[Exercise aim] Where the line containing "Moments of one" appears below, begin there and reproduce each line exactly through the last one, omitting pictures.
········
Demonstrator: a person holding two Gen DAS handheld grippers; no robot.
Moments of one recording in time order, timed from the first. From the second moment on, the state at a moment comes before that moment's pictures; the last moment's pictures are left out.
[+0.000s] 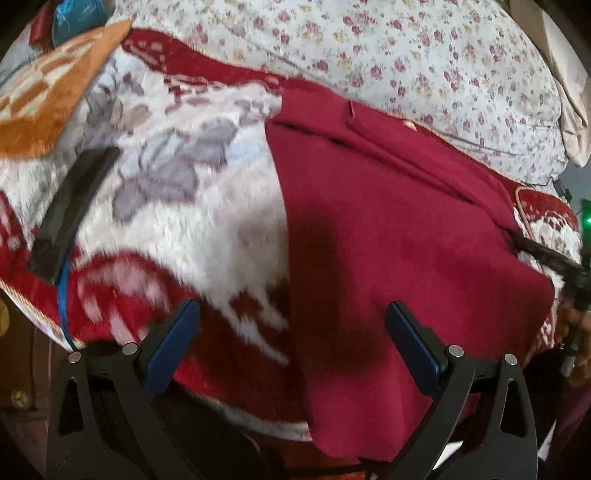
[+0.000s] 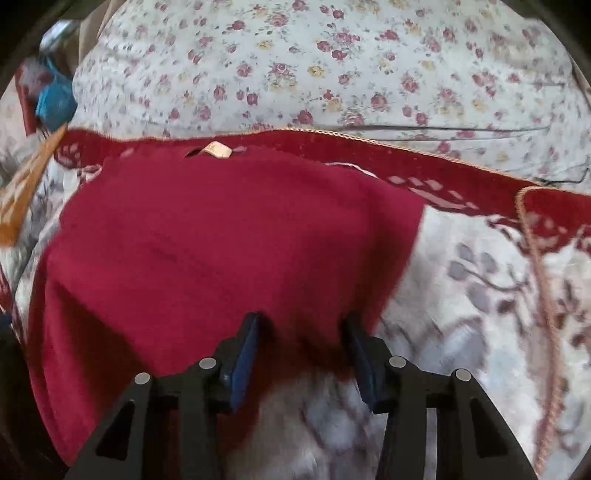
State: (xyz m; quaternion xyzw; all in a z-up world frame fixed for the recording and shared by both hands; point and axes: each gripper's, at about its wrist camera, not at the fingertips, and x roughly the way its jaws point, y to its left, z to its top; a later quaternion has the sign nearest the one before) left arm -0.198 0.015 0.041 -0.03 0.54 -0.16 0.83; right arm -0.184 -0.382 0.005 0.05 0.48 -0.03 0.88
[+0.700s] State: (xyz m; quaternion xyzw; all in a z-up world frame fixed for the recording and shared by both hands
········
[Solved exercise]
Moments of one recording in time order, timed from the first. From the second moment on, the state at a moment comes before that moment's pictures; the last moment's pictures are left out.
[+0.000s] 
[+0.000s] 
State: (xyz m; quaternion xyzw; all in a z-up world frame fixed for the recording and shared by both hands; point and axes: each gripper's, at about its wrist camera, not at the fingertips, and x roughly the way its jaws point, y to its left, z to its top; a later quaternion has the sign nearest the one before) left arm -0.198 0.015 0.041 -0.03 0.54 -0.16 0.83; right arm -0.184 -0.382 0.005 0.05 0.48 -0.03 0.88
[+0.700s] State: (xyz m; quaternion xyzw; all in a z-up world frame fixed for the recording and shared by both hands

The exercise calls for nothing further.